WHAT TO DO: Keep only the lines of the data below that contain "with", and copy them.

MATERIAL PROVIDED:
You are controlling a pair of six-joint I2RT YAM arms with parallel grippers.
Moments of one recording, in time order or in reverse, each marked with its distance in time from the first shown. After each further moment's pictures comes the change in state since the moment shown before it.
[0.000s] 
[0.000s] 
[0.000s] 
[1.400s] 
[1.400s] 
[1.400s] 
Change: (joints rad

RESULT OF THE TASK:
You are controlling a pair of six-joint I2RT YAM arms with parallel grippers.
Moments of one recording, in time order or in reverse, each marked with its distance in time from the first shown. After each further moment's pictures comes the change in state since the moment shown before it.

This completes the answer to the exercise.